EXERCISE DESCRIPTION -
Which of the lines below contain the string "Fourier"? Copy each one.

GIVEN INFORMATION -

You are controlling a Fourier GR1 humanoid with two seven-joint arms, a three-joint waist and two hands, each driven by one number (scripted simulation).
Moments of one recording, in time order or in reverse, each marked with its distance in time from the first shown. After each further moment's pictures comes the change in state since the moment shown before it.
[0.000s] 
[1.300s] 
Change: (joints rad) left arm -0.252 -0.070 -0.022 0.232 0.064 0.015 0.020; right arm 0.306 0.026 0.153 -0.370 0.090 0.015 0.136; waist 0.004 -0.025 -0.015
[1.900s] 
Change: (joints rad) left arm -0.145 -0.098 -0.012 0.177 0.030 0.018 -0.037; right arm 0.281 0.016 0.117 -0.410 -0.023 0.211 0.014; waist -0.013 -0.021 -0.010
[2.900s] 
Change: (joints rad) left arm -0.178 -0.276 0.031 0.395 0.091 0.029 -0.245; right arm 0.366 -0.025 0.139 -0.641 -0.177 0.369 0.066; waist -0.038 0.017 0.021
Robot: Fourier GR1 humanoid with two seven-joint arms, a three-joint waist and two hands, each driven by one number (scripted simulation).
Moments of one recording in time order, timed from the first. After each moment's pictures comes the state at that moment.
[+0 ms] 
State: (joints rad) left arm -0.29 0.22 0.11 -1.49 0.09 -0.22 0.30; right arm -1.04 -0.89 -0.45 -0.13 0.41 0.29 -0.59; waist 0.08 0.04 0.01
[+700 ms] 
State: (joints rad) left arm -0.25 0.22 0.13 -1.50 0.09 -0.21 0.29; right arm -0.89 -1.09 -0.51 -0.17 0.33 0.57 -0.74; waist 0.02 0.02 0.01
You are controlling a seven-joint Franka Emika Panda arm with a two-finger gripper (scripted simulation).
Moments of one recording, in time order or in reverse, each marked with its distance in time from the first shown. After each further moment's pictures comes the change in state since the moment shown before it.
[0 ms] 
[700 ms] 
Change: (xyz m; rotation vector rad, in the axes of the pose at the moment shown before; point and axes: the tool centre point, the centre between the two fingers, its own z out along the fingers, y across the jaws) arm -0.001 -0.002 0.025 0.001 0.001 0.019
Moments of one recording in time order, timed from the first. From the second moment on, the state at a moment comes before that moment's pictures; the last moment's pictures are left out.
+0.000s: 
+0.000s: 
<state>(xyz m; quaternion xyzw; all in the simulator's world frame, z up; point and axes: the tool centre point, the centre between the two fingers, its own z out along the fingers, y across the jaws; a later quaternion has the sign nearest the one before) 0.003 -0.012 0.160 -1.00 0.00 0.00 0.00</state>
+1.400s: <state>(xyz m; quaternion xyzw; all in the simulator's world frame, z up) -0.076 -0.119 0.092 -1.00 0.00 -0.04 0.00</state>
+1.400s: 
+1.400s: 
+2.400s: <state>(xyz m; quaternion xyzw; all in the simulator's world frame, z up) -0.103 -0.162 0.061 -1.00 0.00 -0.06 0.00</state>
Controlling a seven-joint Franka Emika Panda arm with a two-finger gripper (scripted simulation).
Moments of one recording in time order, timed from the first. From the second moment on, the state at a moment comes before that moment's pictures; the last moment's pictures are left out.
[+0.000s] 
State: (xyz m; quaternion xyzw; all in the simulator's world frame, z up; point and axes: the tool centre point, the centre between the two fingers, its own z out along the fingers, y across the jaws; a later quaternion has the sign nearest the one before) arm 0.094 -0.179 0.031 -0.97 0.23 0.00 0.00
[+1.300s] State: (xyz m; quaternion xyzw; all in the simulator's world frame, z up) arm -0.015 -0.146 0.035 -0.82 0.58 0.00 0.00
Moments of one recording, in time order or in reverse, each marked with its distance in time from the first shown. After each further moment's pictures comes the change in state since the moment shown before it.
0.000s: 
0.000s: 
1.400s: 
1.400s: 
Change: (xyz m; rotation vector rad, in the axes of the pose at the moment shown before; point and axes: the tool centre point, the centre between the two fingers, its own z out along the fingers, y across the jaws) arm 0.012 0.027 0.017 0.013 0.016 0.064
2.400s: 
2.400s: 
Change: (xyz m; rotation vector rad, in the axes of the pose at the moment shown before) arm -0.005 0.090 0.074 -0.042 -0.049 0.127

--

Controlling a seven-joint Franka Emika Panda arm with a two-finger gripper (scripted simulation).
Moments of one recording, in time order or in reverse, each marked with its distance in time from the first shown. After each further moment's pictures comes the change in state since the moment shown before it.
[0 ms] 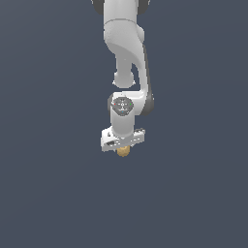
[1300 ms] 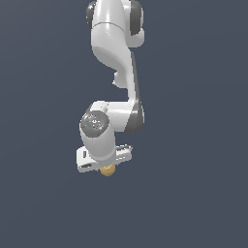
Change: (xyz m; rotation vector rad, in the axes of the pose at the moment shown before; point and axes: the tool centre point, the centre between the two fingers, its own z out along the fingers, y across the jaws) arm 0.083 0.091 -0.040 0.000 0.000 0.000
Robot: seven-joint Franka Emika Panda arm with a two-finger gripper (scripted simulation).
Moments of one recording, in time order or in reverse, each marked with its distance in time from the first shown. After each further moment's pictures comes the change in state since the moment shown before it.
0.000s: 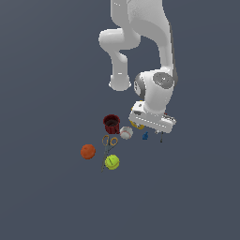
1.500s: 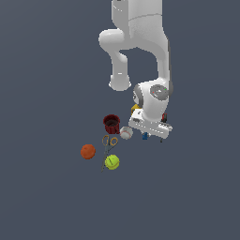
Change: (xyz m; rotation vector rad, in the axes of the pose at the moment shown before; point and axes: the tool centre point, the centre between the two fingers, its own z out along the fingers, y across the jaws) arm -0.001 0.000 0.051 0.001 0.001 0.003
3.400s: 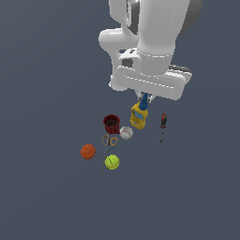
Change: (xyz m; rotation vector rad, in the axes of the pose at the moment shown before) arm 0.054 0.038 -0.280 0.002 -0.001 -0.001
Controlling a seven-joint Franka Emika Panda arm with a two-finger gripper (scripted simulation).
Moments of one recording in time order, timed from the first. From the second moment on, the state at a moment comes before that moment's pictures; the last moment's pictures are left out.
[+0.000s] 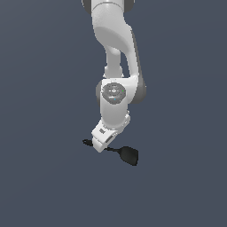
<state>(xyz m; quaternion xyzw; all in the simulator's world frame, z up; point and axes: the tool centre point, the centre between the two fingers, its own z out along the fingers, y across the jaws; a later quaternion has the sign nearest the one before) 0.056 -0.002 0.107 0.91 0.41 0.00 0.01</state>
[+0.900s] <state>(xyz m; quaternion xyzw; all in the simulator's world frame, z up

RESPONSE BELOW -
You are controlling a Fourier GR1 humanoid with two seven-joint arms, a three-joint waist and two hands, each driven by one number (scripted simulation).
Robot: Fourier GR1 humanoid with two seven-joint arms, a three-joint waist and two hands, each driven by one number (scripted simulation).

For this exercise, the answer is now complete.